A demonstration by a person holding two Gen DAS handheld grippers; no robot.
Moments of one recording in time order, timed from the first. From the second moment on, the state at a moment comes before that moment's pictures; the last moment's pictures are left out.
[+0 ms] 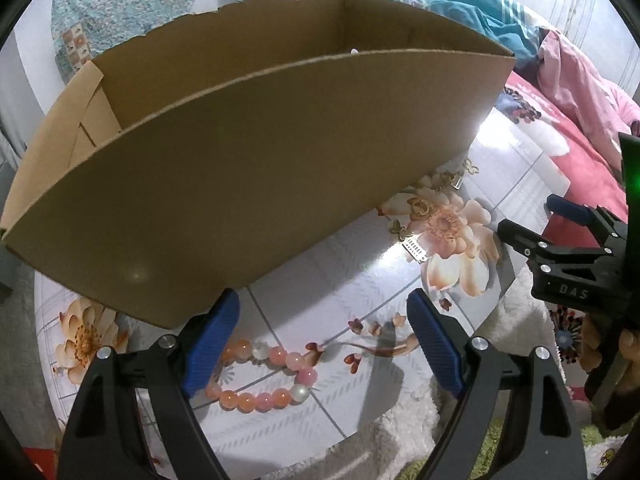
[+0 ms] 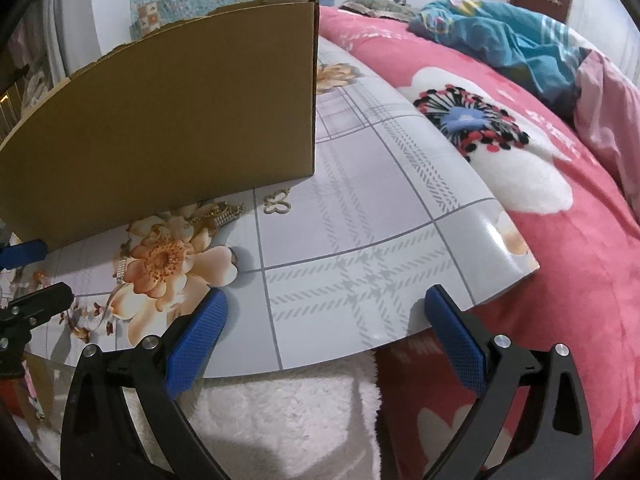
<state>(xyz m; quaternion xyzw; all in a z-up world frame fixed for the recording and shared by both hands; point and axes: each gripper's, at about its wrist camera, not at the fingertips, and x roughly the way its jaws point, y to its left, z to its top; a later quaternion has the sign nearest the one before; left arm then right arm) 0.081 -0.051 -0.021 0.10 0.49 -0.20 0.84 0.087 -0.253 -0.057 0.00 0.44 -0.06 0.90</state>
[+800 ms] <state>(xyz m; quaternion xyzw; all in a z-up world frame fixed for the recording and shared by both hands) 0.087 -0.071 -0.040 0.13 0.52 -0.19 0.82 0.084 -0.252 -0.059 0.00 0.43 -0.04 0.90</state>
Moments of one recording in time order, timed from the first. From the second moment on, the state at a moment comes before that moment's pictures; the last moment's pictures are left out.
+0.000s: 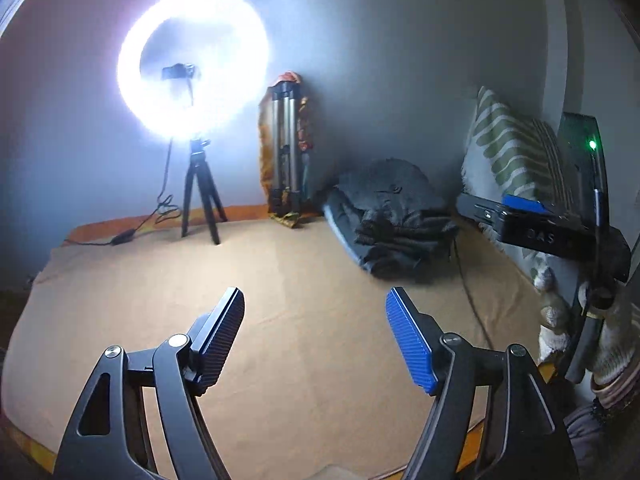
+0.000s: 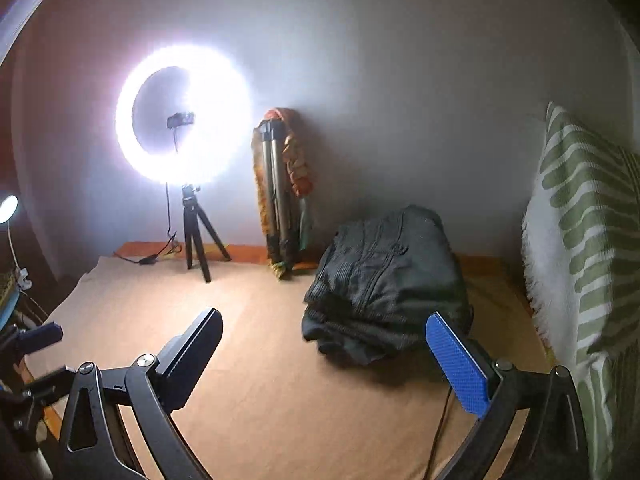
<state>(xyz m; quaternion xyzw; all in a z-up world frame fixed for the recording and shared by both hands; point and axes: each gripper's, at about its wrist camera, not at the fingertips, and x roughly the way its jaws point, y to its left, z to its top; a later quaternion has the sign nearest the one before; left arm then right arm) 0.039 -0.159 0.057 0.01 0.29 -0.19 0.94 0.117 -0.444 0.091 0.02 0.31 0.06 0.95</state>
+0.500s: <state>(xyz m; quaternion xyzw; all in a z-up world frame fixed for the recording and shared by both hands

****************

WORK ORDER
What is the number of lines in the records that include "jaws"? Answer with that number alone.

EXERCISE RESPONSE
2